### Activity
In the data below, find the lines containing "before" and say how many there are, nothing more.

═══ Information supplied ═══

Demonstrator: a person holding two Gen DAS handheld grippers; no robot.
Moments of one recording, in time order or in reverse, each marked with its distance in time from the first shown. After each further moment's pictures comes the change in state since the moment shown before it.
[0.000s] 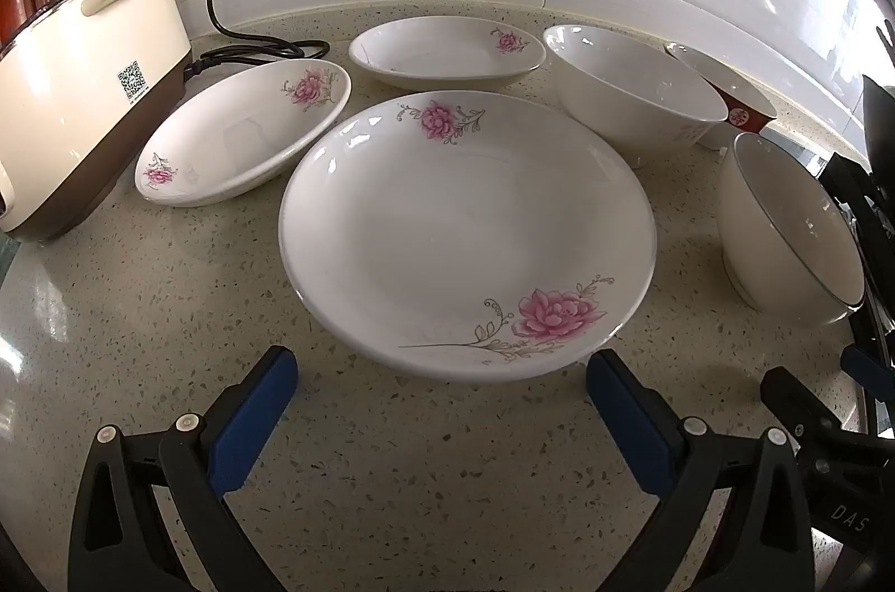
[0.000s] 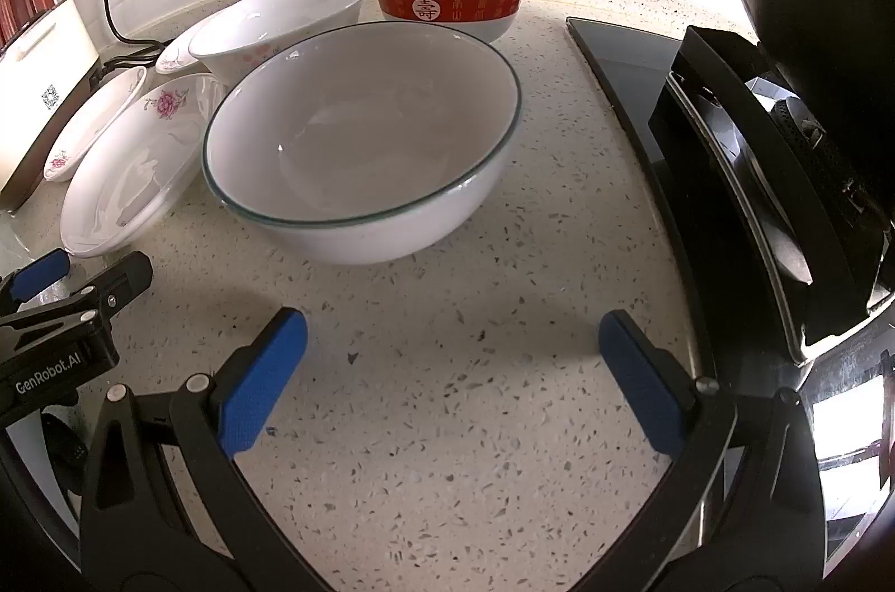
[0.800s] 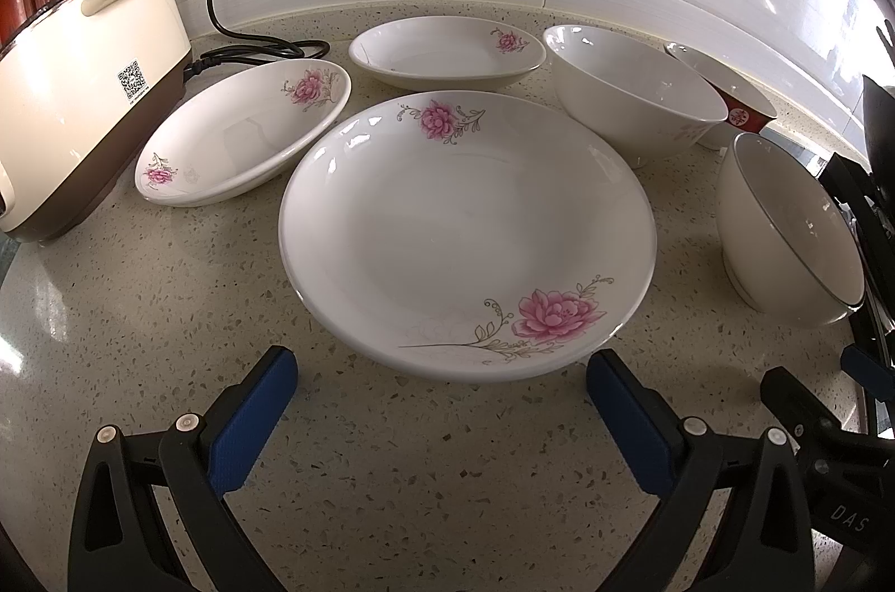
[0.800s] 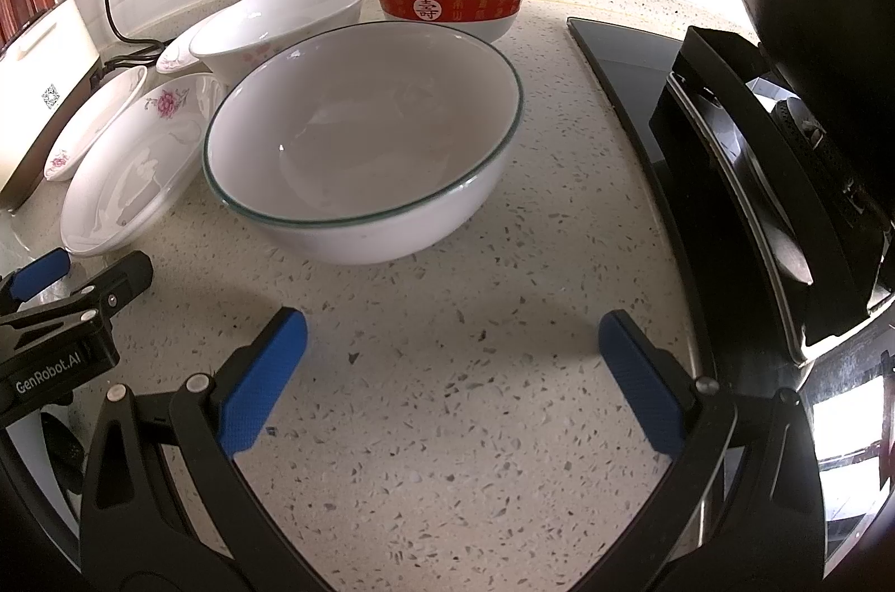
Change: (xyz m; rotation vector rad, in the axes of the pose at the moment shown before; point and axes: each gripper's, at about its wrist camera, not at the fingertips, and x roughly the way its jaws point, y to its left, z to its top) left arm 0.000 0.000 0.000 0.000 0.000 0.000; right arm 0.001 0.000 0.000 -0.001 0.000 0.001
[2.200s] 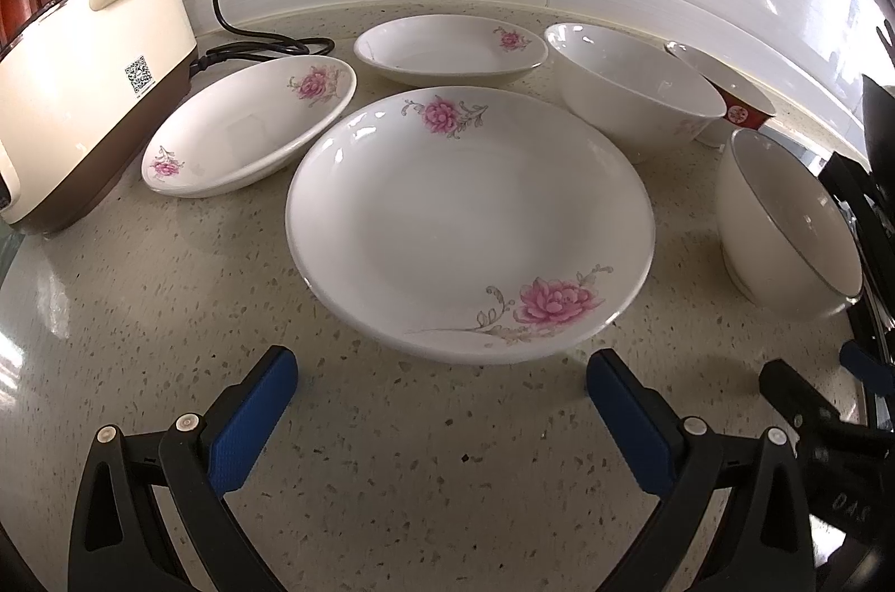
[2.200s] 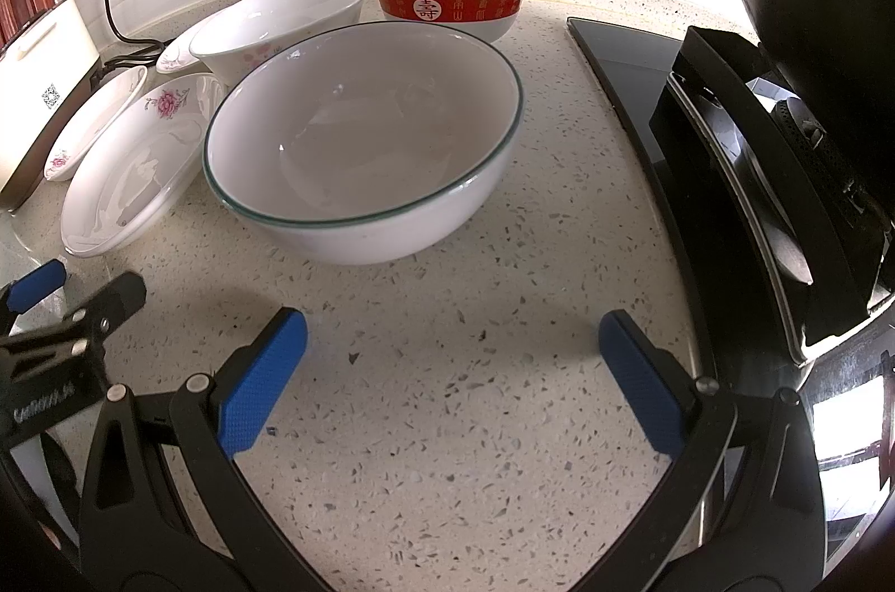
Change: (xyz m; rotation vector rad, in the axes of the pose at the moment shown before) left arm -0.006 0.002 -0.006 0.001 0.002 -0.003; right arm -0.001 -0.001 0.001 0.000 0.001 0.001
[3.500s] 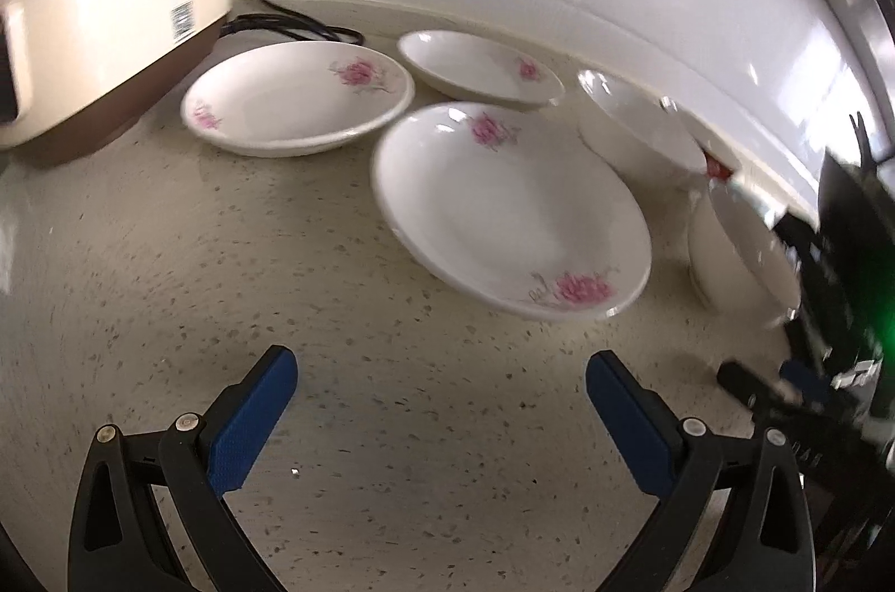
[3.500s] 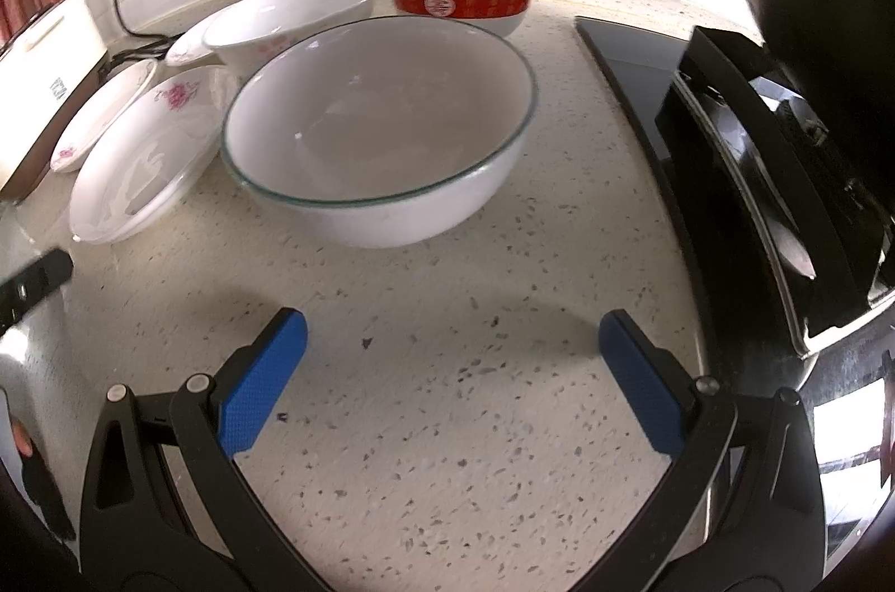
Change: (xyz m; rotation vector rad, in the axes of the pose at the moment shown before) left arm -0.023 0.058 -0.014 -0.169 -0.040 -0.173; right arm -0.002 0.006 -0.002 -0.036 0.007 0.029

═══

### Answer to this problem
4